Write only the number of lines in the data that contain the word "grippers".
= = =
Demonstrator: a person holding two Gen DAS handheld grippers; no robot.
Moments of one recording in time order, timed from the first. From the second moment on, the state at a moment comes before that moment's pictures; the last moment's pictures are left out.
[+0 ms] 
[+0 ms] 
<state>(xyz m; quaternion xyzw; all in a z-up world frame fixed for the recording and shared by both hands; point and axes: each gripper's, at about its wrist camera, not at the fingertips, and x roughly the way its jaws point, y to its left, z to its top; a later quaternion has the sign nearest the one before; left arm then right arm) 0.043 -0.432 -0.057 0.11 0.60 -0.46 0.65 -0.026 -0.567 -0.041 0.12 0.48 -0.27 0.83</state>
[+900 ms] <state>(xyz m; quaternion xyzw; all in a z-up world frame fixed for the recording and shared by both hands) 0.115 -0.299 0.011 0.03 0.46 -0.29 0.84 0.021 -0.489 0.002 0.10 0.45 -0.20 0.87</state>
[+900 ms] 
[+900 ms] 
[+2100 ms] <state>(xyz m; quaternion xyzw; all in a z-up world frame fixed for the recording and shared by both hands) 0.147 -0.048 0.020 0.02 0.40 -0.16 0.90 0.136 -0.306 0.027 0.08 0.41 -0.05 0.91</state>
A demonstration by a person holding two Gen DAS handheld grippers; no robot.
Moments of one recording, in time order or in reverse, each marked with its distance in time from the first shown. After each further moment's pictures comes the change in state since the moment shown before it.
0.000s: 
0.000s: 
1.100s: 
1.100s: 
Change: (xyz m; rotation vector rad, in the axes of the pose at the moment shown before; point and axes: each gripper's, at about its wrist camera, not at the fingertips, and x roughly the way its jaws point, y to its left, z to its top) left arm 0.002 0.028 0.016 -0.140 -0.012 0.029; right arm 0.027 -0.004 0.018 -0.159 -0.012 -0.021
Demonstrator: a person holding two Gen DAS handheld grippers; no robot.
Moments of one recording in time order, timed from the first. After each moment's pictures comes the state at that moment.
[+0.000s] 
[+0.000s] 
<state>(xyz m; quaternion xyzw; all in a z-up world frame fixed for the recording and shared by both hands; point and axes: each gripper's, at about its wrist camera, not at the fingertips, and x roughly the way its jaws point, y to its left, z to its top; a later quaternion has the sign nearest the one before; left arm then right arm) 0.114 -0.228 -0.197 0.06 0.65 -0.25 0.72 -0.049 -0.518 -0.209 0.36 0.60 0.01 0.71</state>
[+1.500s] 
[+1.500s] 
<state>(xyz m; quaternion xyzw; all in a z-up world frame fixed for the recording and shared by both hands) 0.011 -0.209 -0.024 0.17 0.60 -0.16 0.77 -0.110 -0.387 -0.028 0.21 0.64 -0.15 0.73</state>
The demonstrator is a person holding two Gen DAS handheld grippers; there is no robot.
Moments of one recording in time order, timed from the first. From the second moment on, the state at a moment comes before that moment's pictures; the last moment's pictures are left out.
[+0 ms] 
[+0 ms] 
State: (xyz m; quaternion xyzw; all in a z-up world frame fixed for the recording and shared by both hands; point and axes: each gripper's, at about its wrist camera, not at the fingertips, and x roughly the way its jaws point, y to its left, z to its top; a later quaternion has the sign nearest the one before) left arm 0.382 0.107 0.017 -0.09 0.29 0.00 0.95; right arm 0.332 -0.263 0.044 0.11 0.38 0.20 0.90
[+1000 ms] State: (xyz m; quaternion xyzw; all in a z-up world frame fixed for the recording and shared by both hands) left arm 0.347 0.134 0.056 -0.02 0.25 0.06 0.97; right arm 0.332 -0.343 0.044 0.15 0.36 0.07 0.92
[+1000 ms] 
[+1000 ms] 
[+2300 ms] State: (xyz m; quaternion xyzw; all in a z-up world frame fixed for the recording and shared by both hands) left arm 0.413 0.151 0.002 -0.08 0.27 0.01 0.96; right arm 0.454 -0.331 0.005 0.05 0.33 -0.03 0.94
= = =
Response area:
4